Exercise requirements
Only lines with the word "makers" are wanted; copy each of them from the listing below.
Dataset extract START
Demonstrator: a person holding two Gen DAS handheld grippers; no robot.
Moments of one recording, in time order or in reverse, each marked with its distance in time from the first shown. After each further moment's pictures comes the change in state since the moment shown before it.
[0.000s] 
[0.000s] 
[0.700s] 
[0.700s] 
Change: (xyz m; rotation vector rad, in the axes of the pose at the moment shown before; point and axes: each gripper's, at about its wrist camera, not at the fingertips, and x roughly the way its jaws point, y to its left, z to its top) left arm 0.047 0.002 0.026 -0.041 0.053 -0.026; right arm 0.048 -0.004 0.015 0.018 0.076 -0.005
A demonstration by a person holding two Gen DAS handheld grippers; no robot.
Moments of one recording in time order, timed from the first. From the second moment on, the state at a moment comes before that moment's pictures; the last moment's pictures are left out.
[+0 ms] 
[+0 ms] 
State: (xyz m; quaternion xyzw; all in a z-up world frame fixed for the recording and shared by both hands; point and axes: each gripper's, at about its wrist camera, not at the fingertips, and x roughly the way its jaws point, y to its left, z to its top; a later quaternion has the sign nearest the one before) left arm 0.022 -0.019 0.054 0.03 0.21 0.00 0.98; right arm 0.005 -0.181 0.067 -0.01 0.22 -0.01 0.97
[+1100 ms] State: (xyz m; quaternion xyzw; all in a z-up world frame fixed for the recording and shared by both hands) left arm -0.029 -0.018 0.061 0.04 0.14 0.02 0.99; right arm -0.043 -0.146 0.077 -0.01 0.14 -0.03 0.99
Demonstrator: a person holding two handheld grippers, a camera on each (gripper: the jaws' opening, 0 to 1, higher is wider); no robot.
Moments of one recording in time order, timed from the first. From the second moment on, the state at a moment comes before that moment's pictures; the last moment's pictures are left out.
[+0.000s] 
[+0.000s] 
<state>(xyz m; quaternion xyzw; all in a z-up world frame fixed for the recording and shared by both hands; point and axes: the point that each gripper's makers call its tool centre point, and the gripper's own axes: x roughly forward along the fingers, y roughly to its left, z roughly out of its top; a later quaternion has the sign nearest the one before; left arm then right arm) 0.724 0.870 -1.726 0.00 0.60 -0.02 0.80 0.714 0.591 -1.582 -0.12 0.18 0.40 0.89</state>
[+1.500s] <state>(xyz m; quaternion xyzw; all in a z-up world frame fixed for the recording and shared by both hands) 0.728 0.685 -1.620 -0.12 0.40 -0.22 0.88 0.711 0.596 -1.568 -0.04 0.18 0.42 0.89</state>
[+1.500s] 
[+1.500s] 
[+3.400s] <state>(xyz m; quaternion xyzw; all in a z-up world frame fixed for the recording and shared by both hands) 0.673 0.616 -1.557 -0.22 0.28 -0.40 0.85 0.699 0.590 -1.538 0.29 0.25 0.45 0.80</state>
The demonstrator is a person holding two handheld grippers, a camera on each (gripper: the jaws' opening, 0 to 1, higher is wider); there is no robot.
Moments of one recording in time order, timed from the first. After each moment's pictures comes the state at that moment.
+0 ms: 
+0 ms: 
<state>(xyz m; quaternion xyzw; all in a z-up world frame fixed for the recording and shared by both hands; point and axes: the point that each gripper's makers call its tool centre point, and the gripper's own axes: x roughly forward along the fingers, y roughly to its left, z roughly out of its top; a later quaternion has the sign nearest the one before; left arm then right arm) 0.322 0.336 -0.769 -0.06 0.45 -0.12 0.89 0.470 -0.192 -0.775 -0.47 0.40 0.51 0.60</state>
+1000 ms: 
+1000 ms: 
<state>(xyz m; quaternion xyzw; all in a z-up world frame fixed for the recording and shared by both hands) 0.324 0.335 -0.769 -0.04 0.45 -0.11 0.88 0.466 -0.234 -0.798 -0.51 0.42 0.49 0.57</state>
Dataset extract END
Answer for the task
<state>(xyz m; quaternion xyzw; all in a z-up world frame fixed for the recording and shared by both hands; point and axes: the point that each gripper's makers call its tool centre point, and the gripper's own axes: x roughly forward along the fingers, y roughly to its left, z roughly out of its top; a later quaternion has the sign nearest the one before; left arm then right arm) 0.724 0.870 -1.726 0.00 0.60 -0.02 0.80 0.714 0.591 -1.582 -0.12 0.18 0.40 0.89</state>
<state>(xyz m; quaternion xyzw; all in a z-up world frame fixed for the recording and shared by both hands; point and axes: the point that each gripper's makers call its tool centre point, and the gripper's own axes: x roughly forward along the fingers, y roughly to its left, z roughly out of its top; a later quaternion has the sign nearest the one before; left arm then right arm) 0.322 0.336 -0.769 -0.06 0.45 -0.12 0.89 0.470 -0.192 -0.775 -0.47 0.40 0.51 0.60</state>

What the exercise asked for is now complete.